=== DATA SHOWN ===

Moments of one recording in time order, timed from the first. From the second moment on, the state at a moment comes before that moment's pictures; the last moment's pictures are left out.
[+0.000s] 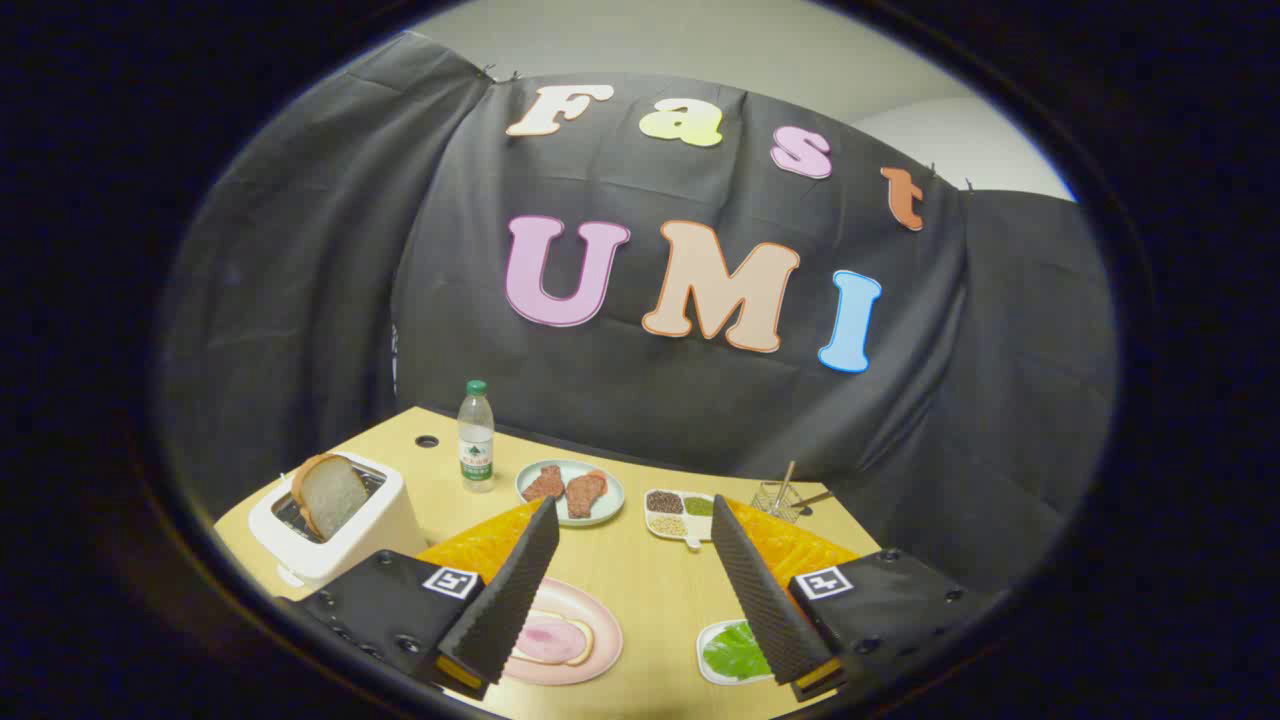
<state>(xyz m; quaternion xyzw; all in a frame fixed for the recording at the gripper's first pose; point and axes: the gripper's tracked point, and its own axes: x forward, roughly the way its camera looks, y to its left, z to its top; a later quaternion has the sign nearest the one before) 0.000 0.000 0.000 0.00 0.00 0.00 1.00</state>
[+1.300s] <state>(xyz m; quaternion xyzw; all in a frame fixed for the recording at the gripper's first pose) -0.016 -0.156 -0.061 0.07 0.02 -0.01 1.00</state>
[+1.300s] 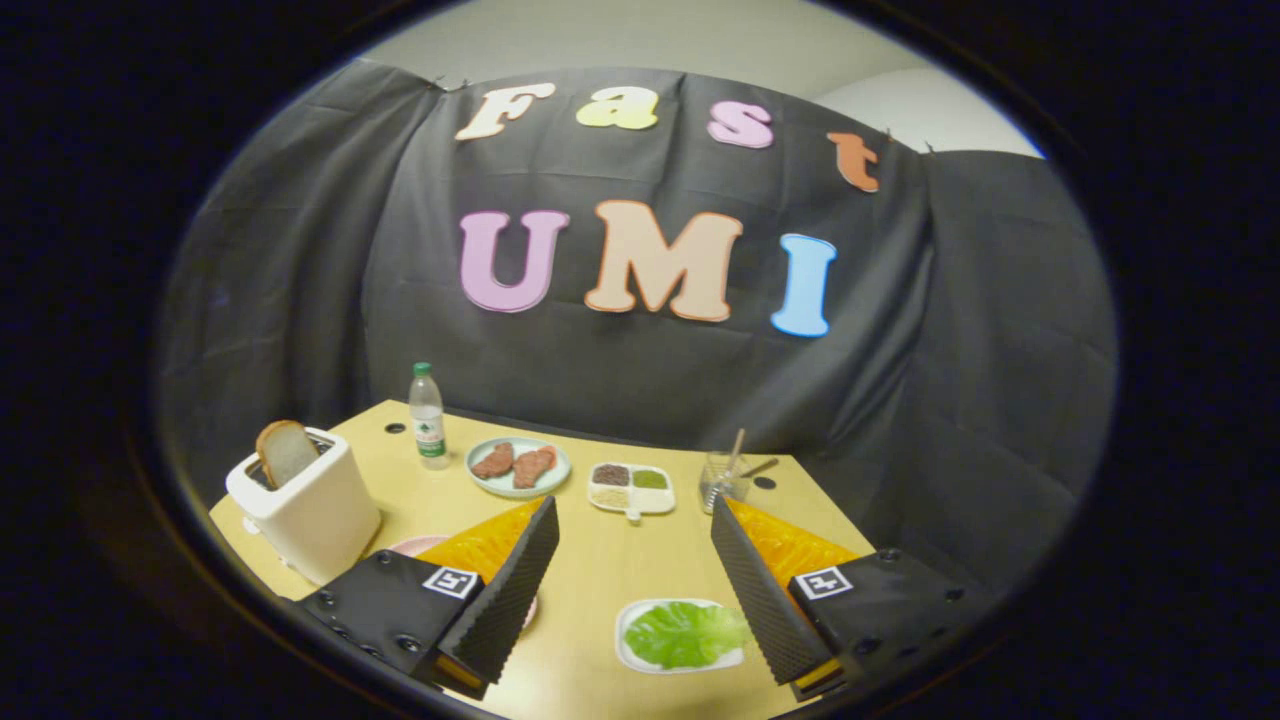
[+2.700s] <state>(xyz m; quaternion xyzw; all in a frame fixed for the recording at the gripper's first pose) 0.067 -0.235 -0.330 0.36 0.24 0.02 0.90</state>
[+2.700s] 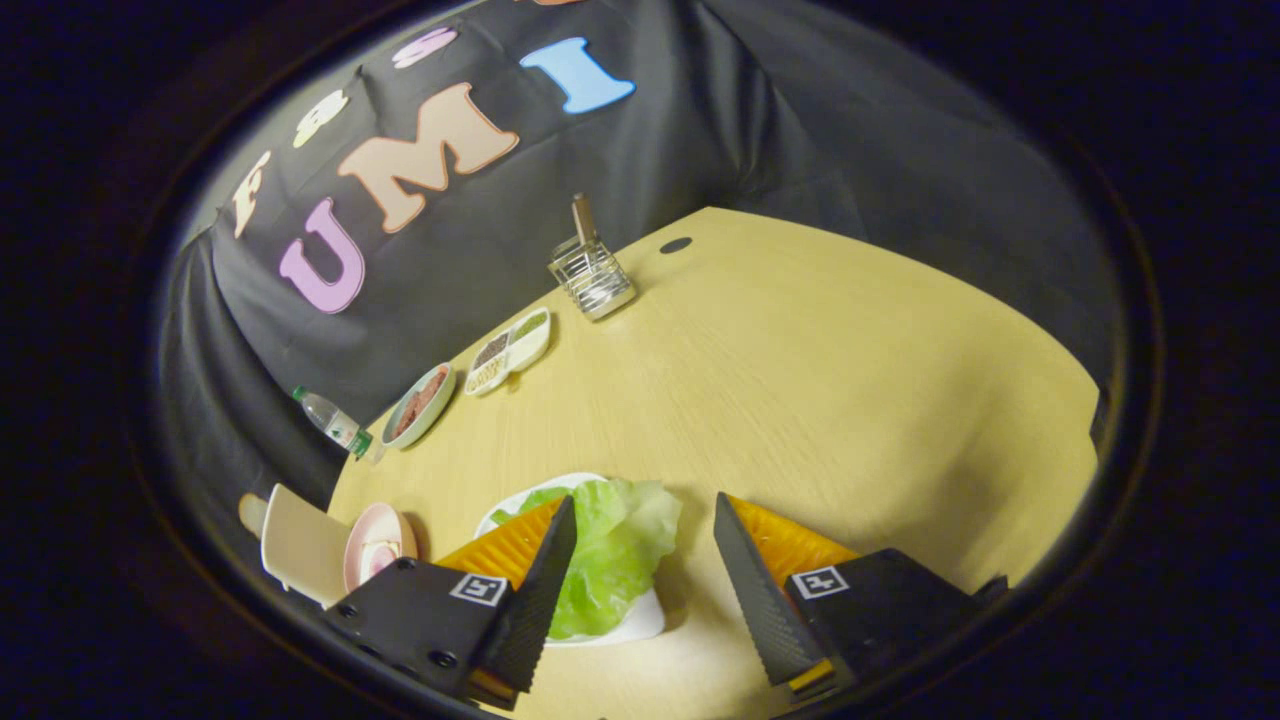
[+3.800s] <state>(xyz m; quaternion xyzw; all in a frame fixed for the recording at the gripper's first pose) 0.071 -0.214 -0.306 0.42 0.22 0.08 0.88</state>
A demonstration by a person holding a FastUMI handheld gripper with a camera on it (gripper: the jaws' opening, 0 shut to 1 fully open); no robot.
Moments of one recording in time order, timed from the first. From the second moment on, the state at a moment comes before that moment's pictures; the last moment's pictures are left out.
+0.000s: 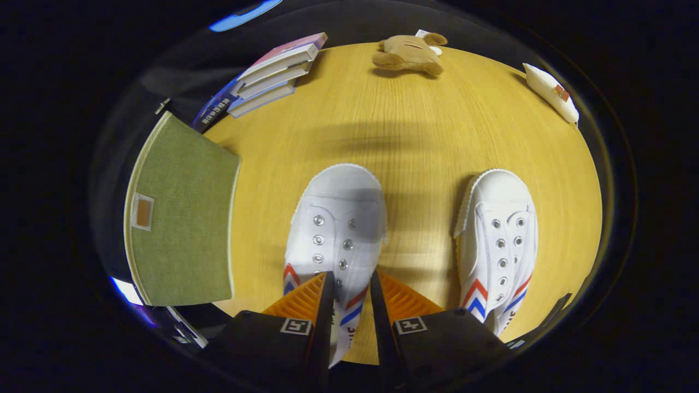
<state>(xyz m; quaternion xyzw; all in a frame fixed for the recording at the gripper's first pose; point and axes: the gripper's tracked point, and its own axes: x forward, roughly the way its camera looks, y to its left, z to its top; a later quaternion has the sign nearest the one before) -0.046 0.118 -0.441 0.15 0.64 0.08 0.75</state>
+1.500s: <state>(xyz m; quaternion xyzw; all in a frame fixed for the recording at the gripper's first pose) 0.035 0.288 -0.159 0.30 0.52 0.21 0.77</state>
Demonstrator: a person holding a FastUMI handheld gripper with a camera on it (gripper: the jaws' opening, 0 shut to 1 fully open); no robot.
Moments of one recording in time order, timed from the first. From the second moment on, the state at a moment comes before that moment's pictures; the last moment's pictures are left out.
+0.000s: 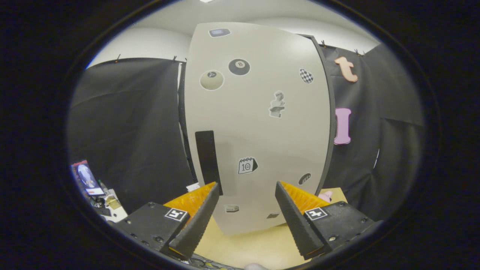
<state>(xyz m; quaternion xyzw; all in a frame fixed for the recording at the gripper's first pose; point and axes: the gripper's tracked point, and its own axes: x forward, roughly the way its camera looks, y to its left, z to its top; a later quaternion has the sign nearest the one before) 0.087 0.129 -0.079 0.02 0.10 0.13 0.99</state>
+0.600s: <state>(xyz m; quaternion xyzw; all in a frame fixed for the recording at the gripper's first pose) 0.056 0.102 -0.022 0.03 0.07 0.06 1.00</state>
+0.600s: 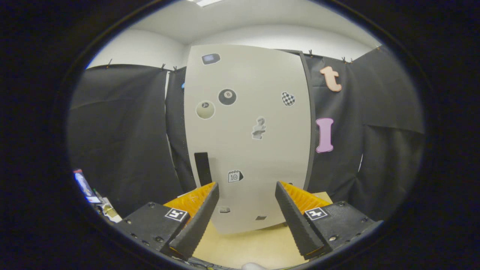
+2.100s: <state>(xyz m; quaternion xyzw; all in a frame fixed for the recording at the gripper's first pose) 0.016 0.061 0.015 0.03 0.05 0.00 1.00</state>
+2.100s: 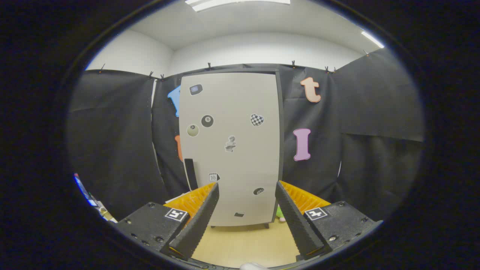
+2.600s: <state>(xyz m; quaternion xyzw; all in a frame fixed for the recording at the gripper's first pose) 0.017 0.077 0.020 0.02 0.04 0.02 1.00</state>
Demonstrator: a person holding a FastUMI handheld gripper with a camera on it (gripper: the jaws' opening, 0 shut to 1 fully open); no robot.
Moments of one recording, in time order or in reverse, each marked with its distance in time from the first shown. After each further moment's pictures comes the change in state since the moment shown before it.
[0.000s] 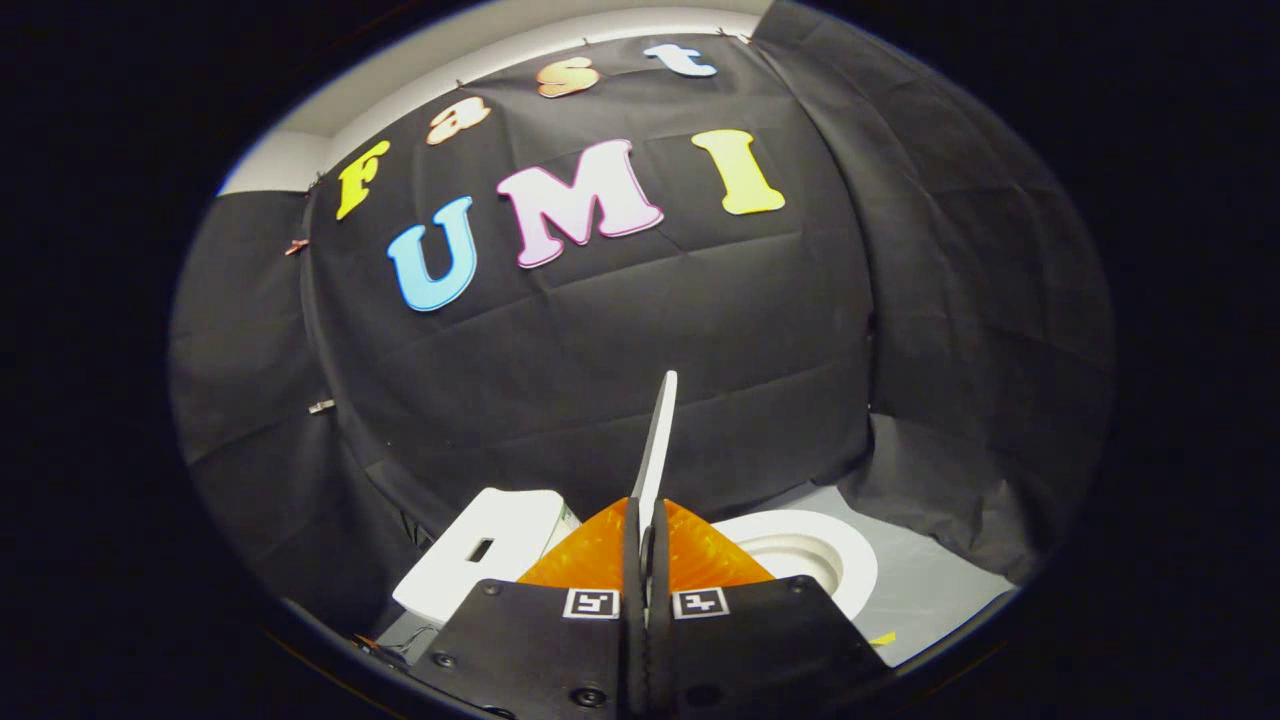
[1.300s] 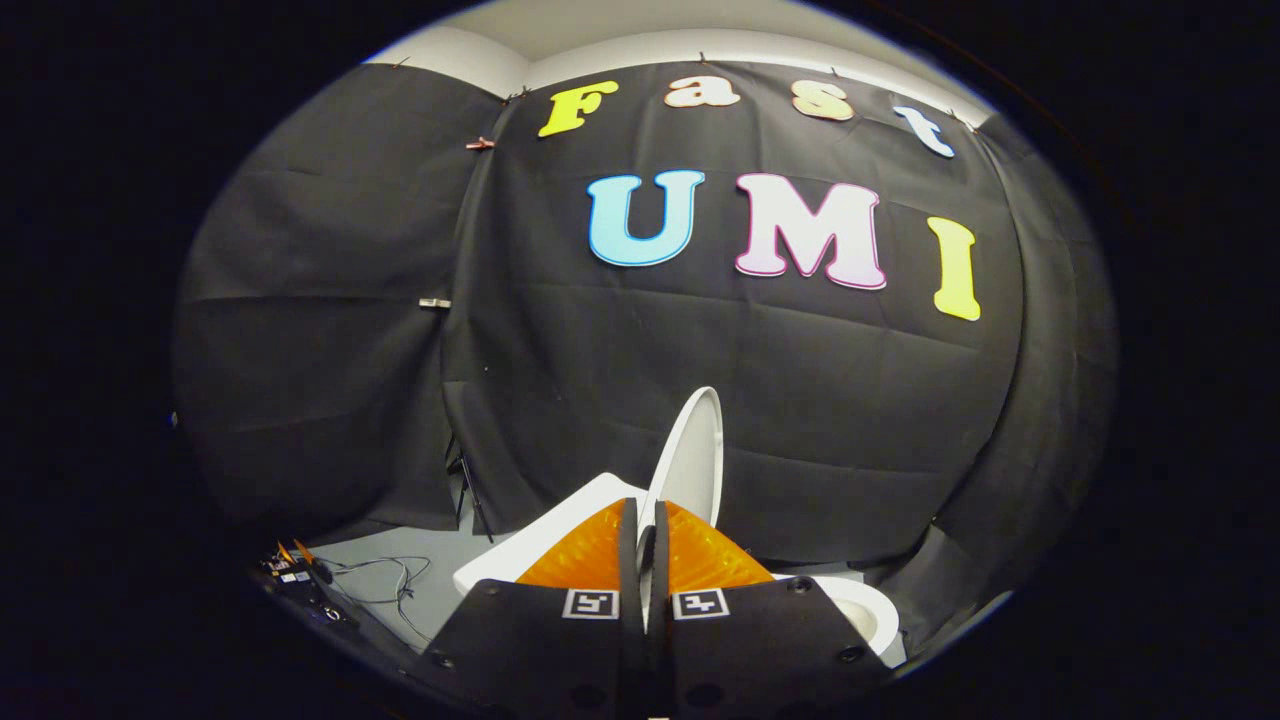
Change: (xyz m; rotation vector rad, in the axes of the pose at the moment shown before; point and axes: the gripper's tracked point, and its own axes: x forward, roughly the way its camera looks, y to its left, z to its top) arm 0.003 0.216 -0.042 -0.423 -0.006 0.255
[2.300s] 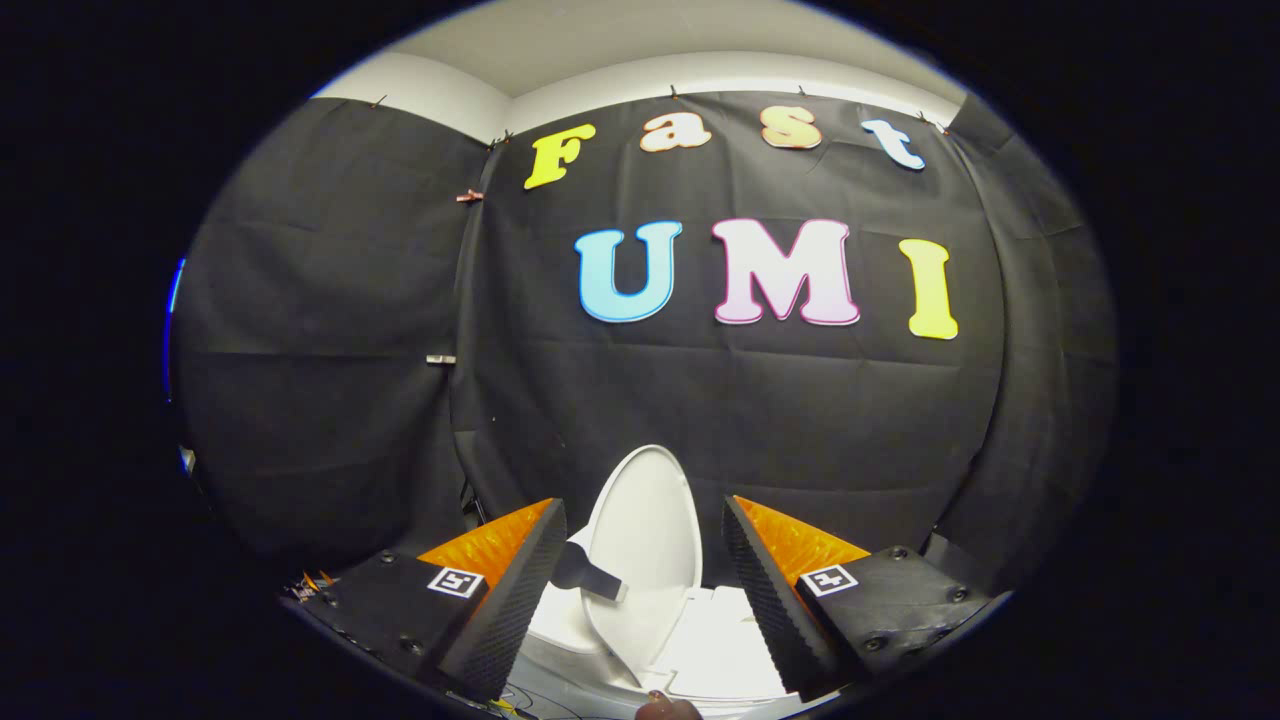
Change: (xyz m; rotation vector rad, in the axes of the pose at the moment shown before) arm -0.084 -0.044 0.071 0.095 -0.139 -0.006
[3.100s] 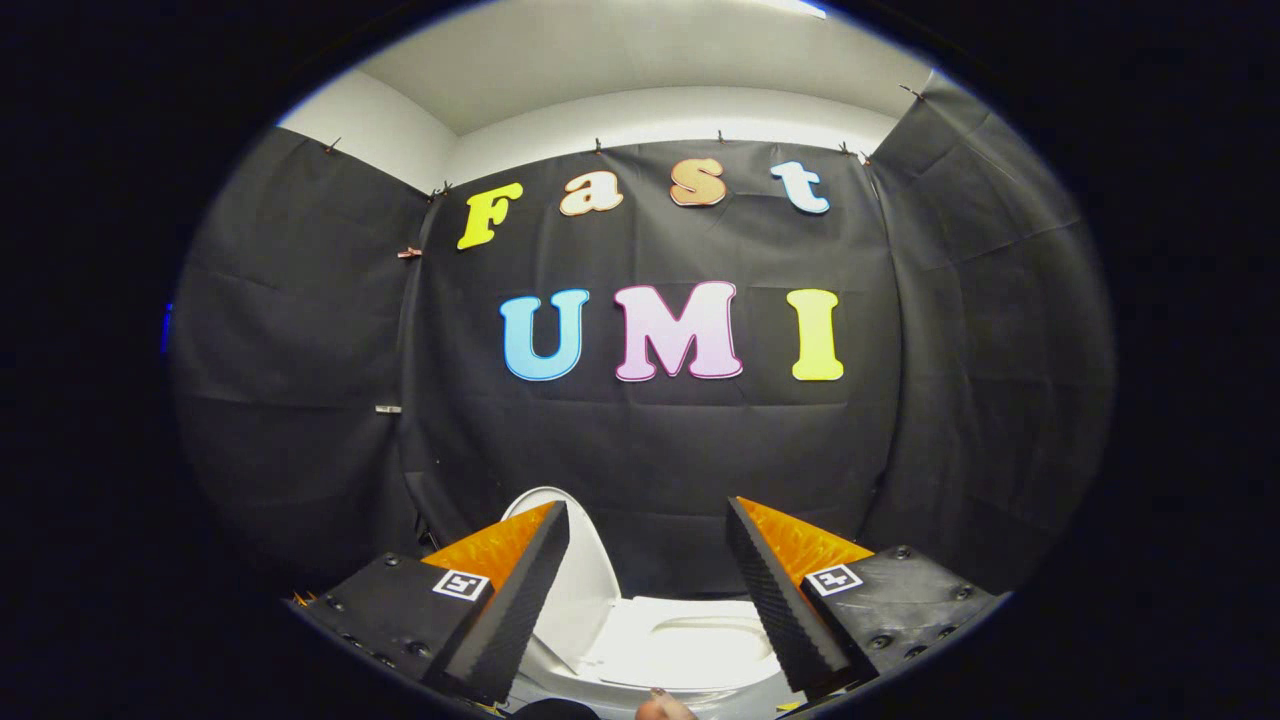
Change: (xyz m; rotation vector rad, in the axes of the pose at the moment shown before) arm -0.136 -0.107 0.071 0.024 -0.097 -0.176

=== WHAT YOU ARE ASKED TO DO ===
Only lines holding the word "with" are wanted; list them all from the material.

=== RESPONSE BELOW ===
A demonstration by a person holding a FastUMI handheld gripper with a camera on it (gripper: the jaws' opening, 0 shut to 1 fully open); no robot.
Demonstrator: a person holding a FastUMI handheld gripper with a camera on it (gripper: the jaws' opening, 0 shut to 1 fully open); no robot.
Demonstrator: a person holding a FastUMI handheld gripper with a camera on it (gripper: the jaws' opening, 0 shut to 1 fully open); no robot.
Moments of one recording, in time order or in reverse, each marked with its distance in time from the first shown. After each further moment's pictures comes the change in state since the moment shown before it.

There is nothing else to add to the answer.